▸ Data for review
———
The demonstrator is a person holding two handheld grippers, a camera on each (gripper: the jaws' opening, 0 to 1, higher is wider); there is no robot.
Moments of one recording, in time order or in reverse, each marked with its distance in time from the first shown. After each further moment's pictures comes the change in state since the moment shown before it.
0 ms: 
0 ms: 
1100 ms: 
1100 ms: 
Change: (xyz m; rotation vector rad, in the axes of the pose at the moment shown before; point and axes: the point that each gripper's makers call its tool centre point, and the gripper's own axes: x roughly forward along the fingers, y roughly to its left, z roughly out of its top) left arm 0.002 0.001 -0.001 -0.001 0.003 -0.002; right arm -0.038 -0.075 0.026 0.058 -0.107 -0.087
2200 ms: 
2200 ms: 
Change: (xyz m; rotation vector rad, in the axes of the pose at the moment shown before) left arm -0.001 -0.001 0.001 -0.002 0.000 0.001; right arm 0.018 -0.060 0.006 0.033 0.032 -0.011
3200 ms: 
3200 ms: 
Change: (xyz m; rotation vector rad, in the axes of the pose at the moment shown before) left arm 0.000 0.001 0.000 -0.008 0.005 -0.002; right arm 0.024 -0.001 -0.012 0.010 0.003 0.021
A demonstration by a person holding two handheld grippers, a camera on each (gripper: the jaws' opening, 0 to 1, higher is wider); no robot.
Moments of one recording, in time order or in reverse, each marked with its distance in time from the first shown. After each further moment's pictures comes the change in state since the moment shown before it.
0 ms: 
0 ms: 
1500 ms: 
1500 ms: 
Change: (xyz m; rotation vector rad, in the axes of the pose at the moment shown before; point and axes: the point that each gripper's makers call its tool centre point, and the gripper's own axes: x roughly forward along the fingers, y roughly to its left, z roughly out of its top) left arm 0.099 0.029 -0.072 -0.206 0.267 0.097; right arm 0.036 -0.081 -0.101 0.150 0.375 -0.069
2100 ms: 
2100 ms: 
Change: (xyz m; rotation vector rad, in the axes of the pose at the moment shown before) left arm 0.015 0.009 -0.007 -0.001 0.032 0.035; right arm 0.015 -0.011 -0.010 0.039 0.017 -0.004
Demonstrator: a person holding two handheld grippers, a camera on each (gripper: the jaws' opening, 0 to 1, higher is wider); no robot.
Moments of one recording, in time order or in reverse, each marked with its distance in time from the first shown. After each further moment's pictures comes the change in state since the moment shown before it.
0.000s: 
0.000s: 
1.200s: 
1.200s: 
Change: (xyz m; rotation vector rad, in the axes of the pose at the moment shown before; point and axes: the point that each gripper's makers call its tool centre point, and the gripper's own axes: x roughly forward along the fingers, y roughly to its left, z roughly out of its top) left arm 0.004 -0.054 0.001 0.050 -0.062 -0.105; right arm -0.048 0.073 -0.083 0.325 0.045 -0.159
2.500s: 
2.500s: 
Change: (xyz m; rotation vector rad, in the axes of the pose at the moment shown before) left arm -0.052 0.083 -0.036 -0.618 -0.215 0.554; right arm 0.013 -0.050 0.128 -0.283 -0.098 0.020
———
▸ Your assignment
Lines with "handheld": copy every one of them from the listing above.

▸ Completed task
The demonstrator is a person holding two handheld grippers, a camera on each (gripper: the jaws' opening, 0 to 1, higher is wider); there is no robot.
A demonstration by a person holding two handheld grippers, a camera on each (gripper: the jaws' opening, 0 to 1, higher is wider); no robot.
Demonstrator: a person holding two handheld grippers, a camera on each (gripper: the jaws' opening, 0 to 1, higher is wider); no robot.

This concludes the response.